*WHAT THE TASK ASKS*.
Nothing but an exact copy of the listing should appear in the response.
----- DATA BLOCK
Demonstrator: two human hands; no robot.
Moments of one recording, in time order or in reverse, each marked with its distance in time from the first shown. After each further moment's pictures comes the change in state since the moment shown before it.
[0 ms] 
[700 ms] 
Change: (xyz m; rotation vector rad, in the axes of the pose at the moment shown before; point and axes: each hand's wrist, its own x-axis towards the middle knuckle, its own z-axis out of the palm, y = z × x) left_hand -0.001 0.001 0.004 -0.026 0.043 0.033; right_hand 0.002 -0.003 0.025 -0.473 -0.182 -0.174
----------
*REPLY*.
Demonstrator: two human hands; no robot.
Moments of one recording, in time order or in reverse, each marked with its distance in time from the first shown. After each further moment's pictures comes the change in state since the moment shown before it.
[0 ms] 
[700 ms] 
Change: (xyz m; rotation vector rad, in the axes of the pose at the moment shown before; point and axes: each hand's wrist, its own x-axis towards the middle knuckle, its own z-axis out of the palm, y = z × x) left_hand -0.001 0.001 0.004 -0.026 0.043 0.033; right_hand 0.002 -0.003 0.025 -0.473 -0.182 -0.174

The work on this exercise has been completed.